**Activity:** Taking the line with "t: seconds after" as the first and the line with "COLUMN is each" as the last, set down exactly every line in that range from the entries below, and no more.

(Stored items)

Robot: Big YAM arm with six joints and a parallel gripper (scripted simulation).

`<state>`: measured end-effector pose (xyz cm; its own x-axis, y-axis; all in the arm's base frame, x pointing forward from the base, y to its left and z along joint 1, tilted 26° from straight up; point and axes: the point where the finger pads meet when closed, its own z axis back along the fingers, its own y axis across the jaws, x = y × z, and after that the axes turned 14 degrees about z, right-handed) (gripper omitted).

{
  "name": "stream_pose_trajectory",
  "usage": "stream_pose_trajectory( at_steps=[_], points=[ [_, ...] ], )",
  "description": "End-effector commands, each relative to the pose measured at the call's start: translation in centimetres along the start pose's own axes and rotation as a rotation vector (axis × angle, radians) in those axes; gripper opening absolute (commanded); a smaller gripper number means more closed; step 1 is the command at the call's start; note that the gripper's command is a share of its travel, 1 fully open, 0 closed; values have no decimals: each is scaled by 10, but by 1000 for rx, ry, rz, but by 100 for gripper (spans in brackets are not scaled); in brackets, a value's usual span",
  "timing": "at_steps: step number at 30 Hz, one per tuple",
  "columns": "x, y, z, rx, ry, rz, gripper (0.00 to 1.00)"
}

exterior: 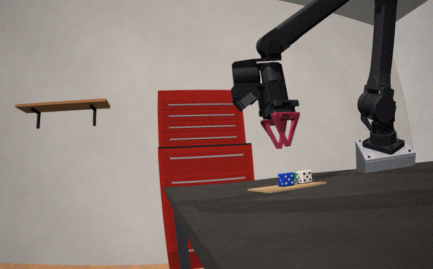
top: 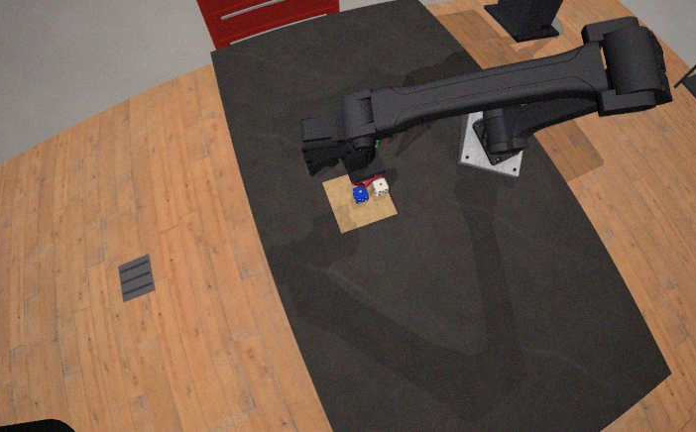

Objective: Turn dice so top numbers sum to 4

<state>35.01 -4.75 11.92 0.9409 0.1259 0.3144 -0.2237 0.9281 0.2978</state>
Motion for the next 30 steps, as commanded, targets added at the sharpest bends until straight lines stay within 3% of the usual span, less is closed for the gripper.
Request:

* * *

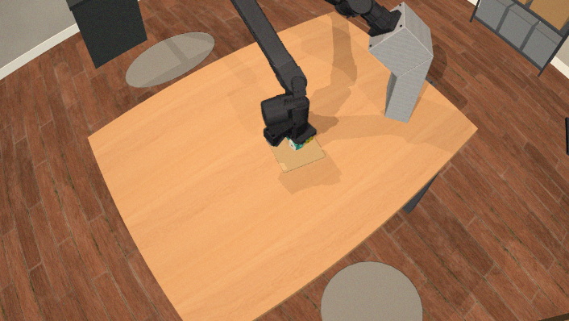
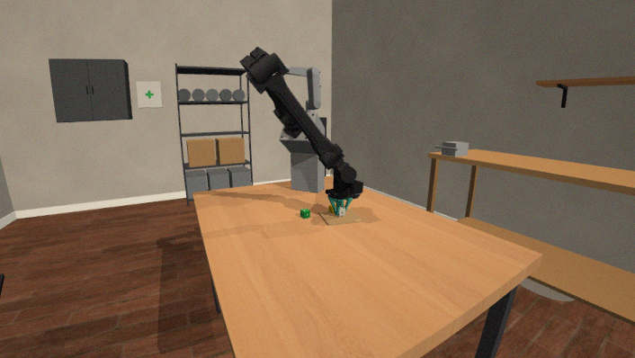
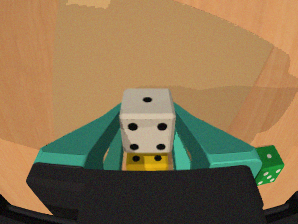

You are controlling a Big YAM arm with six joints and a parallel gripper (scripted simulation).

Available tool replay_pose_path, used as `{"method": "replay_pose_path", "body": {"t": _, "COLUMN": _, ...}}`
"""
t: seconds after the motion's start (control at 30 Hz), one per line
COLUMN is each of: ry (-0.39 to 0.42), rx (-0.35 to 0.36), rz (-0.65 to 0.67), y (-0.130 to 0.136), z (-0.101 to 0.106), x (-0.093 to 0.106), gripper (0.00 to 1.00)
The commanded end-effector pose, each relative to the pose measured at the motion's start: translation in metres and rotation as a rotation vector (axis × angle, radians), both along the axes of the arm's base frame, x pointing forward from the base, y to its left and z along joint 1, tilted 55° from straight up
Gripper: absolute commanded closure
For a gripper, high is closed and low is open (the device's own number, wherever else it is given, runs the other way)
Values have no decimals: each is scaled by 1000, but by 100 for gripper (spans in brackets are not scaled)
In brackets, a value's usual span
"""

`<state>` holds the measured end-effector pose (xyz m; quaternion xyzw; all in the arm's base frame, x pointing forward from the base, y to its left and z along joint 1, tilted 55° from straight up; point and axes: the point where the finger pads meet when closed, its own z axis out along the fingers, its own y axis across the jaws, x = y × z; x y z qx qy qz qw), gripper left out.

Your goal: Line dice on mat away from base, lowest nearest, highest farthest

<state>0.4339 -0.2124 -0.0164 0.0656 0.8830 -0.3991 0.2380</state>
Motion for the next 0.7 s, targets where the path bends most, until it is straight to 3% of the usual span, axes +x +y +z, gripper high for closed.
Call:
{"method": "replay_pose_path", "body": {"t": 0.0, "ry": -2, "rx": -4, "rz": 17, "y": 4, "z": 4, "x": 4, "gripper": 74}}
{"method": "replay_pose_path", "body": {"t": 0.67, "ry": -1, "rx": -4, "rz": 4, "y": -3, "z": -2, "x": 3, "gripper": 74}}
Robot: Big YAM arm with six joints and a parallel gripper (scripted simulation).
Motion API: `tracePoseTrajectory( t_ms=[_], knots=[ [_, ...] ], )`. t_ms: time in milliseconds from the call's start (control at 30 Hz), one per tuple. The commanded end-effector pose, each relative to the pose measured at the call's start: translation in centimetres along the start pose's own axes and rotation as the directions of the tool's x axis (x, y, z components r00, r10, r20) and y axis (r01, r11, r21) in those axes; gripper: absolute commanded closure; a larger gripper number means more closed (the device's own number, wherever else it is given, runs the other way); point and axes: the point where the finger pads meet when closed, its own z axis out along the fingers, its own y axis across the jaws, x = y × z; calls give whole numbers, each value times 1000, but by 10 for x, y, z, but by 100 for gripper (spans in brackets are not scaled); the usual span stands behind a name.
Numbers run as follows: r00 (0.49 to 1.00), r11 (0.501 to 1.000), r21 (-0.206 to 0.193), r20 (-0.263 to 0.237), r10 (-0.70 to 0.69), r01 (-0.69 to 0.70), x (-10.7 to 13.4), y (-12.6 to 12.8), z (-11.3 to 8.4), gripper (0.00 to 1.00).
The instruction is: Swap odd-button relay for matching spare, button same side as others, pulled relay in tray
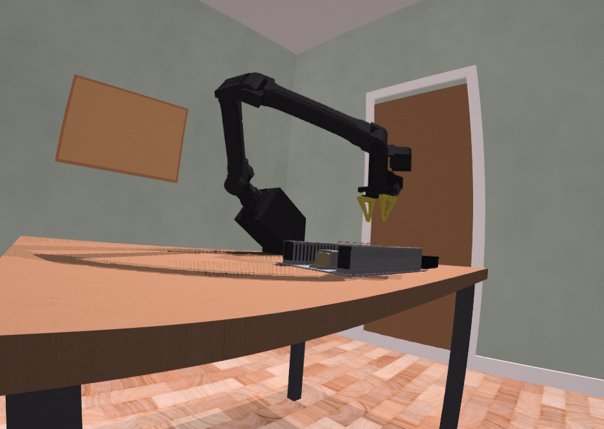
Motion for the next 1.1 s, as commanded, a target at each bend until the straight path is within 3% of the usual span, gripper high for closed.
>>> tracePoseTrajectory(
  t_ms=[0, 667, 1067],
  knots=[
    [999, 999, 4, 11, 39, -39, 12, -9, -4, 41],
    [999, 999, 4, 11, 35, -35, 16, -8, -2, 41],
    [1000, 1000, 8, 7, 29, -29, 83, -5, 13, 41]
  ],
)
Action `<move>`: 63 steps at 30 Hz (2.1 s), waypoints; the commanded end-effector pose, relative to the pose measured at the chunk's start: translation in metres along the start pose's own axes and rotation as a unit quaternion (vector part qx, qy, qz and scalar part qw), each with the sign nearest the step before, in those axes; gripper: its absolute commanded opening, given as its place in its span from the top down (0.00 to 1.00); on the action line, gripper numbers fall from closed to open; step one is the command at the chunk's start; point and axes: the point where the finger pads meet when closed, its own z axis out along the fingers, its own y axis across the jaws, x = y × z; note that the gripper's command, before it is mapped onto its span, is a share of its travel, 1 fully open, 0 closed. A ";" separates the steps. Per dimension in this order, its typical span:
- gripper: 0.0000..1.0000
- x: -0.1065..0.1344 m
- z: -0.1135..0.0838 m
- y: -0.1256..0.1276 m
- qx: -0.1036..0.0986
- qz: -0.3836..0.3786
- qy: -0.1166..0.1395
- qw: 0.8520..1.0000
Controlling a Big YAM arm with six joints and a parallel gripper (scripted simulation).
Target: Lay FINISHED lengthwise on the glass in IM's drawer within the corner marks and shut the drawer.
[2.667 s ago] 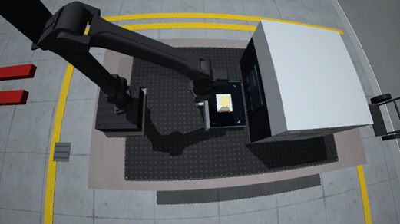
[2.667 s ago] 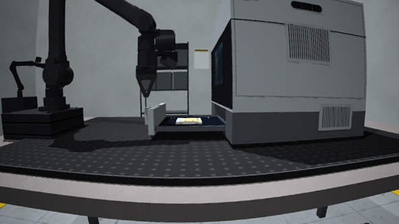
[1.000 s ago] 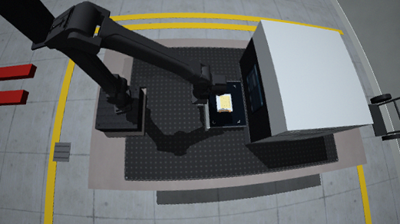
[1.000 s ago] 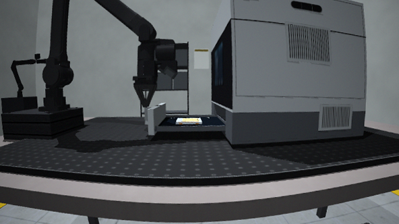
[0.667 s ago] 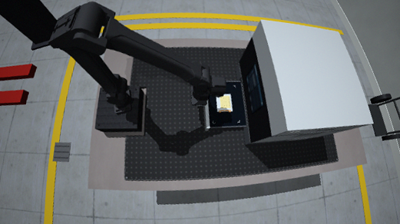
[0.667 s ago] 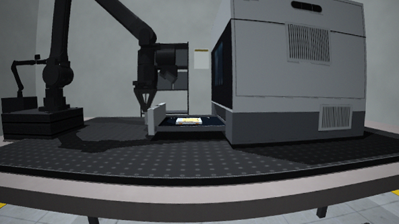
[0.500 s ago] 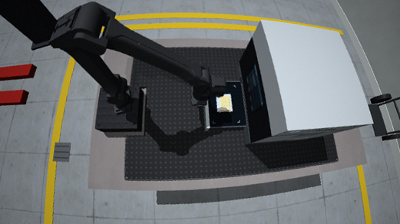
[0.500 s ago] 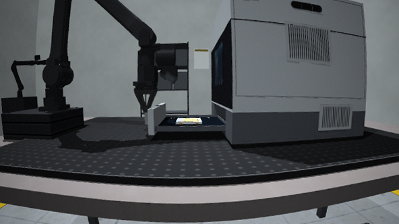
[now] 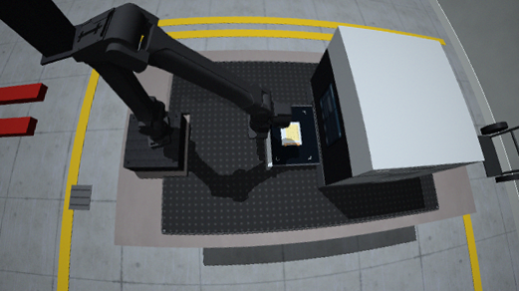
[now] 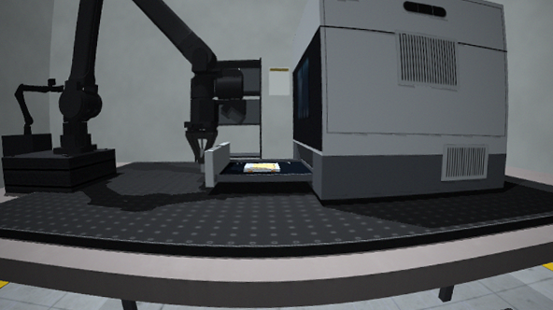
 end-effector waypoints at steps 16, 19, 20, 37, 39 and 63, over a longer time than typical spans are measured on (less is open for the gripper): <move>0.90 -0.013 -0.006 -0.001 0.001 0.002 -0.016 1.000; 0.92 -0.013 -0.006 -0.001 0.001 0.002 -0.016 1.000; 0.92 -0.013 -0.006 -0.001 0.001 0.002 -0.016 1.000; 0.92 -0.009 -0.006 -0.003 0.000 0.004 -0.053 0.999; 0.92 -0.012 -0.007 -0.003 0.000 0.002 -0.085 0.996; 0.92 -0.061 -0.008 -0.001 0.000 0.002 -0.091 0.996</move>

**Written reply:**
t: seconds after the motion's start (control at 30 Hz), one per line
COLUMN is each of: ry (-0.39 to 0.42), rx (-0.35 to 0.36), rz (-0.65 to 0.67), y (-0.130 to 0.136), z (-0.101 to 0.106), x (-0.093 to 0.106), gripper (0.00 to 1.00)

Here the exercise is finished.